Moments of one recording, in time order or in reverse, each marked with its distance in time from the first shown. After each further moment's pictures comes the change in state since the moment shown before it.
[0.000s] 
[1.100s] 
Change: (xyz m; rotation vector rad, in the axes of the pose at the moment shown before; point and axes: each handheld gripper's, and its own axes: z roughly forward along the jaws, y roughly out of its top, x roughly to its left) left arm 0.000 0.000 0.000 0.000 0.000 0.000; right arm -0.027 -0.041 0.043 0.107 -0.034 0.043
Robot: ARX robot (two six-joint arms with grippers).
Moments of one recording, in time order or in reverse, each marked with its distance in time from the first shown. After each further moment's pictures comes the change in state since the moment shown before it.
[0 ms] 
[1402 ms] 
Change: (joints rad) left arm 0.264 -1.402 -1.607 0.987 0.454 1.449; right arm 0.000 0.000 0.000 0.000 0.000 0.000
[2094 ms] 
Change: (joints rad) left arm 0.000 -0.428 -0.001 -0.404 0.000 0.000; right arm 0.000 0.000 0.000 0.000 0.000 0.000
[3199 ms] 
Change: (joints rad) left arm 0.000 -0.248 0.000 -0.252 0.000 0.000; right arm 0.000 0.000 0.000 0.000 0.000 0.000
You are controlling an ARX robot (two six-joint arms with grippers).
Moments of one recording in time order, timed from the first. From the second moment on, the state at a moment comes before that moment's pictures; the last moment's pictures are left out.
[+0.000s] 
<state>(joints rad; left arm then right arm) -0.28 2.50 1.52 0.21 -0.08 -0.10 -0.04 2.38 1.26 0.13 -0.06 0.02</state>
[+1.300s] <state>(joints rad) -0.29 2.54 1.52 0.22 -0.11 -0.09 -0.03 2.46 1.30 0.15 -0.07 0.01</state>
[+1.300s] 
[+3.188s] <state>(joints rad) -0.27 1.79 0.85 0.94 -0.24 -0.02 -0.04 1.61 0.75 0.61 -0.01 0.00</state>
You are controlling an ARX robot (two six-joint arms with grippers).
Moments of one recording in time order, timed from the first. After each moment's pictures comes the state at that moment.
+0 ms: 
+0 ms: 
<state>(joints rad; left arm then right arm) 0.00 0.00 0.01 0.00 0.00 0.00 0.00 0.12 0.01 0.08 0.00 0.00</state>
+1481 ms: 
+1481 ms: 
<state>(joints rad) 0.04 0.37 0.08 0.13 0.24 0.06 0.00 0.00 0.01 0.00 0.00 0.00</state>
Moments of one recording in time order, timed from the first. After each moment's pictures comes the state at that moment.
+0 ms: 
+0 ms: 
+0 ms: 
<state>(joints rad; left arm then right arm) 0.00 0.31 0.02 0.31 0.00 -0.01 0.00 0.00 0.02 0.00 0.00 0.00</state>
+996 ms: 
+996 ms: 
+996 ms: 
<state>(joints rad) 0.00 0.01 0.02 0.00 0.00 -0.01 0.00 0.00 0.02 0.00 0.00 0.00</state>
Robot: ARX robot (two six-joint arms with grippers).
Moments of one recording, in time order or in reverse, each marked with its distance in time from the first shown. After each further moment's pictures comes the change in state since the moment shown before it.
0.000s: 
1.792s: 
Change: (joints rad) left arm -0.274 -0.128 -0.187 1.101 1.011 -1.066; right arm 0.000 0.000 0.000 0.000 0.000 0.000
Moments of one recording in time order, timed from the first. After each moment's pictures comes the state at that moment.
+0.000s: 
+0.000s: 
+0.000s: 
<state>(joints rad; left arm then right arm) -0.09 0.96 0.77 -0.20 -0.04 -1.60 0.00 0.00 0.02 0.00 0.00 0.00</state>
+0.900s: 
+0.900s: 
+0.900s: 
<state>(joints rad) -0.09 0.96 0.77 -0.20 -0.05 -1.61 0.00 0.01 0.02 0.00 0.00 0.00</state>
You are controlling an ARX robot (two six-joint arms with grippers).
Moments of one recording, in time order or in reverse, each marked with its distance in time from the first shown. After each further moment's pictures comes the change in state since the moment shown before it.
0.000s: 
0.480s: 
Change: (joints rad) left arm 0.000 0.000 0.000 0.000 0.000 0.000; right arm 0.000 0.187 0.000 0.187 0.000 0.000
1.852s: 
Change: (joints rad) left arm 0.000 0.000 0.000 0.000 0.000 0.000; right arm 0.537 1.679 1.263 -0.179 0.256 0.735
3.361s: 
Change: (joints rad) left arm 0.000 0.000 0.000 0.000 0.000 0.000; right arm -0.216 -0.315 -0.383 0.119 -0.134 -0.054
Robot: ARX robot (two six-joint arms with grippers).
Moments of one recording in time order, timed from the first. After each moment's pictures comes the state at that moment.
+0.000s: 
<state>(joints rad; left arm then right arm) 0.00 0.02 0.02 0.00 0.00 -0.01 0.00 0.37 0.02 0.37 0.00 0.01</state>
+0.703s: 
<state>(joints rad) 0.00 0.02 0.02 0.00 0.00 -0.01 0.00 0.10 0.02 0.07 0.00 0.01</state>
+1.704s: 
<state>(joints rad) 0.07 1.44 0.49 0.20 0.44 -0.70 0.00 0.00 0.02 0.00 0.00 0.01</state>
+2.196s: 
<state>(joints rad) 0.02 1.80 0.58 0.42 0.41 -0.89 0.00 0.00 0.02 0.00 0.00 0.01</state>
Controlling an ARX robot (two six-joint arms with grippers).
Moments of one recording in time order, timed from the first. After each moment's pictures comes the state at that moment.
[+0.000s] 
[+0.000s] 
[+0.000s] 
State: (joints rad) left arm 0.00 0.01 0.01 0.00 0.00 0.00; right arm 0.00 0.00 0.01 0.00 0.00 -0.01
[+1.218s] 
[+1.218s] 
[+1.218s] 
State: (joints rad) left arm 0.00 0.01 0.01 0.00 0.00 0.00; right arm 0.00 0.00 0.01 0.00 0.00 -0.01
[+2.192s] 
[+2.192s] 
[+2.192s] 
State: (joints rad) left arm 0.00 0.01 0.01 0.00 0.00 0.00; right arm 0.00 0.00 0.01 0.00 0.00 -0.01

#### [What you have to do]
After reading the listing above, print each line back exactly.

#### [Task answer]
Moments of one recording, in time order or in reverse, each marked with its distance in time from the first shown. After each further moment's pictures comes the change in state since the moment shown before it.
[0.000s] 
[1.100s] 
Change: (xyz m; rotation vector rad, in the axes of the pose at the moment shown before; point and axes: each handheld gripper's, and its own axes: z roughly forward along the jaws, y roughly out of its top, x roughly to its left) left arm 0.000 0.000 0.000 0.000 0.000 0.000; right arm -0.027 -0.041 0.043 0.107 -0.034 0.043
Robot: ARX robot (two six-joint arms with grippers).
Moments of one recording, in time order or in reverse, each marked with its distance in time from the first shown. After each further moment's pictures comes the change in state since the moment shown before it.
[0 ms] 
[1402 ms] 
Change: (joints rad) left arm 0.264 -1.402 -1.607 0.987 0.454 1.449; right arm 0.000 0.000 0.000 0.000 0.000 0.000
[2094 ms] 
Change: (joints rad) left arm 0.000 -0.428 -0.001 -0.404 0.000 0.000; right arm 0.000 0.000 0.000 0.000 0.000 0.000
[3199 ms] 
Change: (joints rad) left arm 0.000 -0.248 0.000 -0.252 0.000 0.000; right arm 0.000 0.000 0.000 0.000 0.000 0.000
You are controlling an ARX robot (two six-joint arms with grippers).
Moments of one recording in time order, timed from the first. From the second moment on, the state at a moment comes before that moment's pictures; the last moment's pictures are left out.
[+0.000s] 
<state>(joints rad; left arm then right arm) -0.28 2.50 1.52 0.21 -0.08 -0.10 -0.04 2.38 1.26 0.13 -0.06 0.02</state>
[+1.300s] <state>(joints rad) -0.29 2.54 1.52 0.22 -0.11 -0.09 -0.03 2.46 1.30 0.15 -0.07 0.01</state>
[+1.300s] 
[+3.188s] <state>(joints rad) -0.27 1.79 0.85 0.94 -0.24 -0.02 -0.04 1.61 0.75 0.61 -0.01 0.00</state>
You are controlling an ARX robot (two six-joint arms with grippers).
Moments of one recording in time order, timed from the first. After each moment's pictures comes the state at that moment.
+0 ms: 
+0 ms: 
<state>(joints rad; left arm then right arm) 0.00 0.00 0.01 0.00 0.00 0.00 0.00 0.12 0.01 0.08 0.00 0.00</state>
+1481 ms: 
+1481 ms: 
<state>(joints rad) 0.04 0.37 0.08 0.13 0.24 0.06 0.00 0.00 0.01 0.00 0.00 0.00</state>
Moments of one recording in time order, timed from the first. After each moment's pictures comes the state at that moment.
+0 ms: 
+0 ms: 
+0 ms: 
<state>(joints rad; left arm then right arm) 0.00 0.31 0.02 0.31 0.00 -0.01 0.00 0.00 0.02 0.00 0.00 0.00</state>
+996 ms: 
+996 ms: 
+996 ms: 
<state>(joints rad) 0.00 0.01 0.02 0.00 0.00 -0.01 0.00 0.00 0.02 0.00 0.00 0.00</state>
Robot: ARX robot (two six-joint arms with grippers).
Moments of one recording, in time order or in reverse, each marked with its distance in time from the first shown. After each further moment's pictures comes the change in state since the moment shown before it.
0.000s: 
1.792s: 
Change: (joints rad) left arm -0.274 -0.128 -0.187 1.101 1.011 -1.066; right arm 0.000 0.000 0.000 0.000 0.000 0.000
Moments of one recording in time order, timed from the first. After each moment's pictures comes the state at that moment.
+0.000s: 
+0.000s: 
+0.000s: 
<state>(joints rad; left arm then right arm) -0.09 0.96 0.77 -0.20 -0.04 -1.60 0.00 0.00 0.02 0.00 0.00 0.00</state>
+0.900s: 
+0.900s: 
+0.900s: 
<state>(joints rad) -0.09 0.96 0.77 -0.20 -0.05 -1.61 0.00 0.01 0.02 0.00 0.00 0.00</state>
You are controlling an ARX robot (two six-joint arms with grippers).
Moments of one recording, in time order or in reverse, each marked with its distance in time from the first shown. After each further moment's pictures comes the change in state since the moment shown before it.
0.000s: 
0.480s: 
Change: (joints rad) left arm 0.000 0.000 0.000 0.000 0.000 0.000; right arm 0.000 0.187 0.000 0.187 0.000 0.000
1.852s: 
Change: (joints rad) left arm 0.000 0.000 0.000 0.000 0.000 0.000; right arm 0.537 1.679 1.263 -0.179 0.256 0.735
3.361s: 
Change: (joints rad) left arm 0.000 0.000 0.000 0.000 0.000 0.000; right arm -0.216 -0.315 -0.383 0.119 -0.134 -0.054
Robot: ARX robot (two six-joint arms with grippers).
Moments of one recording in time order, timed from the first. After each moment's pictures comes the state at that moment.
+0.000s: 
<state>(joints rad; left arm then right arm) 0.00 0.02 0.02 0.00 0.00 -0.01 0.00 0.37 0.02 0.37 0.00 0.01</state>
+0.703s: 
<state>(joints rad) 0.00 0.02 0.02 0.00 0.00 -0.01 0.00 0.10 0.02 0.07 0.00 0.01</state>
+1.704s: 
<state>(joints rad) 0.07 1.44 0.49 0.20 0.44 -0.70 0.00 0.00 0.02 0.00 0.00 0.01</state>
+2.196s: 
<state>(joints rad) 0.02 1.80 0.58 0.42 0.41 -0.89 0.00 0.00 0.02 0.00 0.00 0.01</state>
Controlling an ARX robot (two six-joint arms with grippers).
Moments of one recording in time order, timed from the first. After each moment's pictures comes the state at that moment.
[+0.000s] 
[+0.000s] 
[+0.000s] 
State: (joints rad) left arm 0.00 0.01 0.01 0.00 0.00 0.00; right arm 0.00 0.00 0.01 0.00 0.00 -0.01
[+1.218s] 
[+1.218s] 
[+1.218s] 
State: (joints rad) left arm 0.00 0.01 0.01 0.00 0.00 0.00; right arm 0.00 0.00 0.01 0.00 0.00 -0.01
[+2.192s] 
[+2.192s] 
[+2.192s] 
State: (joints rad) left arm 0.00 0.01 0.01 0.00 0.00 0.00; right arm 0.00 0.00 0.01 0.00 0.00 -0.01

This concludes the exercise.